Die größte Oppositionspartei würde sich sicher wünschen, wieder Teil einer großen Koalition zu sein. Dann müsste sie nicht den Eindruck erwecken, als hätte sie gegen die Überwachungsprogramme grundsätzlich etwas einzuwenden
Täglich kommen neue Details über die Überwachungsprogramme ans Licht. Wenn auch in den Medien immer die USA und ihre Geheimdienste an den Pranger gestellt werden, ist doch längst klar, dass es auch eine Kooperation mit deutschen Geheimdiensten gab. Wenn plötzlich thematisiert wird, dass die US-Dienste die Testversion eines bestimmten Überwachungsprogramms an ihre deutsche Kollegen weitergeben, so ist daran nur eines bemerkenswert: Dass die alltägliche geheimdienstliche Praxis öffentlich diskutiert wird, wo es doch bisher die Praxis aller größeren Parteien war, diese Tätigkeit vor zu aufmerksamer Beobachtung zu schützen.
Ist die Debatte nun ein Ausdruck dessen, dass man in Deutschland grundsätzlich kritischer gegenüber solchen Diensten eingestellt ist und sensibler gegen Datennutzung geworden ist? Das zumindest will ein Teil der deutschen Zivilgesellschaft glauben, die Deutschland zum Opfer der Datenkrake USA stilisiert, so wie große Teile der deutschen Friedensbewegung jahrelang den „kriegstreiberischen“ Cowboys aus den USA die deutsche Friedensmacht entgegensetzte. Damit konnte nicht nur die deutsche Geschichte gut entsorgt werden, sondern auch ziemlich geräuschlos Kriege, die im deutschen Interessen waren, beispielsweise in Jugoslawien, geführt werden. Auch die aktuelle NSA-Debatte dient vor allem dazu, die letzten Einschränkungen der Souveränität Deutschlands infragezustellen.
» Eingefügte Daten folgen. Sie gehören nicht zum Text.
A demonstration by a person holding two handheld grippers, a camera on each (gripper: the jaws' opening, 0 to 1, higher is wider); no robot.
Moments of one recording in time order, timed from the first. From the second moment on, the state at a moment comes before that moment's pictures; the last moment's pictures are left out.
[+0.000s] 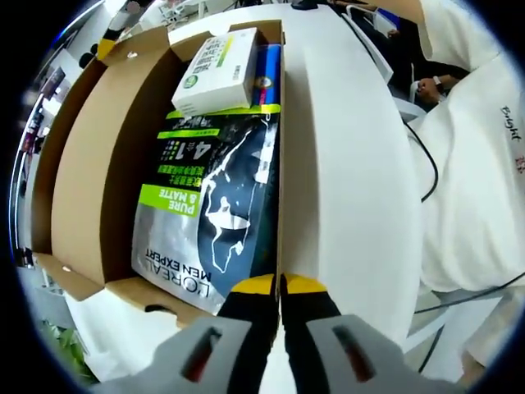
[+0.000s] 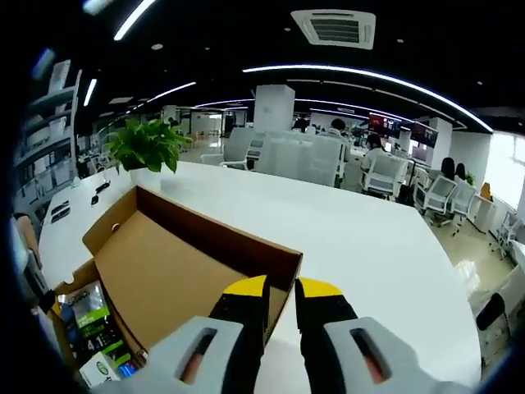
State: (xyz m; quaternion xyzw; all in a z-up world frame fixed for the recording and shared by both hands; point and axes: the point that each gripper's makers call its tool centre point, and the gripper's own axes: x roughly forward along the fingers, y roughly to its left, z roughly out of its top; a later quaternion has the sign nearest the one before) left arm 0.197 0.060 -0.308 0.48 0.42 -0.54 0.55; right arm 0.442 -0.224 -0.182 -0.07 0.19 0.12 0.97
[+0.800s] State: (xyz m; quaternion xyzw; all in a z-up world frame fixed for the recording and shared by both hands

„Da wird ein Ton angeschlagen, der aus der Nachkriegsgeschichte bekannt ist“
Die Anzahl der Personen, die hier Distanz walten lassen, ist nicht groß. Es sind meistens Menschen, die ein historisch gut begründetes Unbehagen ausdrücken wollen, wenn Deutschland jetzt wieder einmal den Demokratie-Weltmeister spielt. So schreibt Anetta Kahane, die Vorsitzende der Amadeu Antonio Stiftung [1], die Opfer rassistischer und antisemitischer Gewalt unterstützt, in einem Kommentar für die Jüdische Allgemeine [2]:
„Vielmehr verfolgt ein großer Teil der Juden die Art, wie in Deutschland über Snowden diskutiert wird, mit Sorge. Während in anderen Ländern Kritik laut wird, ist hier die Empörung überbordend. Da wird ein Ton angeschlagen, der aus der Nachkriegsgeschichte bekannt ist: Amerika sei ein Besatzer, von dem man sich nichts mehr sagen lassen müsse. Und, plumps, sind die Deutschen wieder schmählich besiegt und keineswegs befreit worden. Juden haben bei solchen Tönen durchaus Grund zur Besorgnis, denn Antisemitismus ist davon nur wenige Gefühls- und Gedankenklicks entfernt.“
Kahane zeigt sich auch verwundert, dass der Sicherheitsaspekt in der aktuellen Debatte eine marginale Rolle spielt:
„Sicherheit war und ist immer ein jüdisches Thema; sich darum Gedanken zu machen, gehört heute zum Alltag in jüdischen Gemeinden überall auf der Welt. Deshalb, so scheint es, ist in jüdischen Kreisen die Überraschung darüber, dass es ein Programm wie PRISM gibt, nicht sonderlich groß. Man ist daran gewöhnt, sich gegen Angriffe zu wappnen, selbstverständlich auf der Höhe der verfügbaren Technik.“
Diese Aussage sollte sicher kritisch hinterfragt werden. Es liegt natürlich auch an der politischen Einstellung der Jüdinnen und Juden, wie sie zu Snowden stehen. Je kritischer sie zur US-Politik stehen, desto mehr Sympathien dürften sie für den Whistleblower haben. Zudem fehlt in Kahanes Kommentar jeder Bezug auf eine bürgerrechtliche Strömung in den USA, in deren Tradition auch die Amedeu Antonio Stiftung steht.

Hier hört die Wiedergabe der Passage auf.